NVIDIA's H100 Tensor Core GPU has delivered record-breaking results in the latest MLPerf v2.1 benchmarking tests. MLPerf v2.1, a product of MLCommons, provides benchmarking for machine learning models, software, and hardware and serves as the industry benchmark for deep learning, AI training, AI inference, and HPC. The specific test, MLPerf Inference v2.1, measures inference performance and how fast a system can process inputs and produce results using a trained model. The H100 is NVIDIA's ninth-generation data center GPU and compared to NVIDIA's previous generation A100 GPU, provides an order-of-magnitude greater performance for large-scale AI and HPC.
In the Data Center category, the NVIDIA H100 Tensor Core GPU delivered the highest per-accelerator performance across every workload for both the Server and Offline tests, with up to 4.5x more performance in the Offline scenario and up to 3.9x more in the Server scenario than the A100 Tensor Core GPU. NVIDIA attributes part of the superior performance of the H100 on the BERT NLP model to its Transformer Engine. The new engine, combined with NVIDIA Hopper FP8 Tensor Cores, delivers up to 9x faster AI training and 30x faster AI inference speedups on large language models as compared to the prior generation.

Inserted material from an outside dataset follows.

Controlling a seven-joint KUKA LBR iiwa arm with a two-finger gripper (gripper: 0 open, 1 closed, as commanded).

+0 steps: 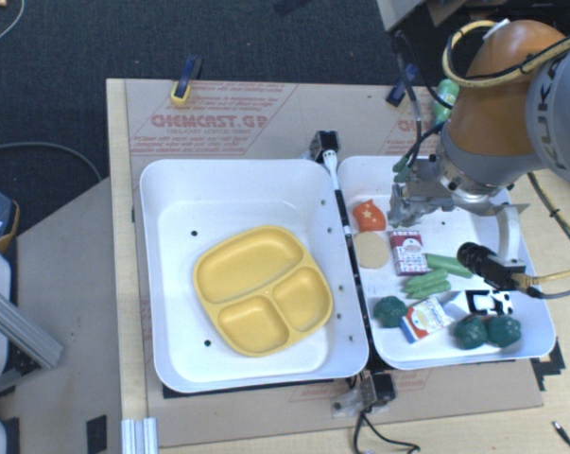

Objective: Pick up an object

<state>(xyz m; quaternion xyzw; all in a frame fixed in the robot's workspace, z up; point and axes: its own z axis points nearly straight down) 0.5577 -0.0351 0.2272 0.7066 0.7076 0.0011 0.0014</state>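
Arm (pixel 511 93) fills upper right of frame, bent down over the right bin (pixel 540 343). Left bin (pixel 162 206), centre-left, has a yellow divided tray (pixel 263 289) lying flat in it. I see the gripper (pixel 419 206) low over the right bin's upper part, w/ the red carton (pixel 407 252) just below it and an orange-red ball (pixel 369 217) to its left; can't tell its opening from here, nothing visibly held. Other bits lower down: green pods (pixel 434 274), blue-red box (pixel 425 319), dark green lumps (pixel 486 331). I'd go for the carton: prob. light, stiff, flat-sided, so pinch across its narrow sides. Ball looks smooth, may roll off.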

Speed is particularly crucial because huge AI models can have trillions of parameters and may require months to train with that amount of data. NVIDIA's Transformer Engine provides additional speed by using 16-bit floating-point precision and a new 8-bit floating-point data format that increases Tensor Core throughput by 2x and reduces memory requirements by 2x compared to 16-bit floating-point. These improvements, plus advanced Hopper software algorithms, allow models to be trained within days or hours instead of months, enabling earlier returns on investment and faster implementation of operational improvements.

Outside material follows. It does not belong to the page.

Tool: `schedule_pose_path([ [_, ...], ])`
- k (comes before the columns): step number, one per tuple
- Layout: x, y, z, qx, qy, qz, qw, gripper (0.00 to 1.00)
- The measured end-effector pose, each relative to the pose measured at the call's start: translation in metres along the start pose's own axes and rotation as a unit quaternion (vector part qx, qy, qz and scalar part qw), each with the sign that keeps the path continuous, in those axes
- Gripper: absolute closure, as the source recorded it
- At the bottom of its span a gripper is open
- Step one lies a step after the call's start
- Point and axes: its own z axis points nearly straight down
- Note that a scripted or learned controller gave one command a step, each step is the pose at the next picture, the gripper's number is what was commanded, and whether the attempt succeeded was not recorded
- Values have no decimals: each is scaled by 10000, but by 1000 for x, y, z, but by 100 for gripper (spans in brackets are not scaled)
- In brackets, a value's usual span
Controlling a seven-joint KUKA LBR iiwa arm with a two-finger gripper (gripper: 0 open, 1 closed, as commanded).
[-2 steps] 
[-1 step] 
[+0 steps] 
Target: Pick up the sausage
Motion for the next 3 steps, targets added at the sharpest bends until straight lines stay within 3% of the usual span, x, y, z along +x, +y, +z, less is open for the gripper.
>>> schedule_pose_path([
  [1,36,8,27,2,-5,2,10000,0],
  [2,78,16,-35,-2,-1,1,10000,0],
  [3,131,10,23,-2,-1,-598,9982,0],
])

Although the H100 is the latest GPU generation, NVIDIA's prior generation A100 GPU continues to produce record results and high performance. In edge computing, NVIDIA Jetson AGX Orin, built for edge AI and robotic applications, ran every MLPerf benchmark in edge computing, winning more tests than any other low-power system-on-a-chip. Orin performed up to 5x faster than its prior-generation Jetson AGX Xavier module while delivering an average of 2x better energy efficiency, and for MLPerf v2.1, demonstrated additional energy efficiency improvements of up to 50% compared to its earlier MLPerf results in April.
The H100's first MLPerf Inference v2.1 submission set new per-accelerator performance records on all workloads in the data center scenario and delivered up to 4.5x higher performance than the A100, with increased performance resulting from Hopper architectural breakthroughs and software optimizations that leveraged the new capabilities.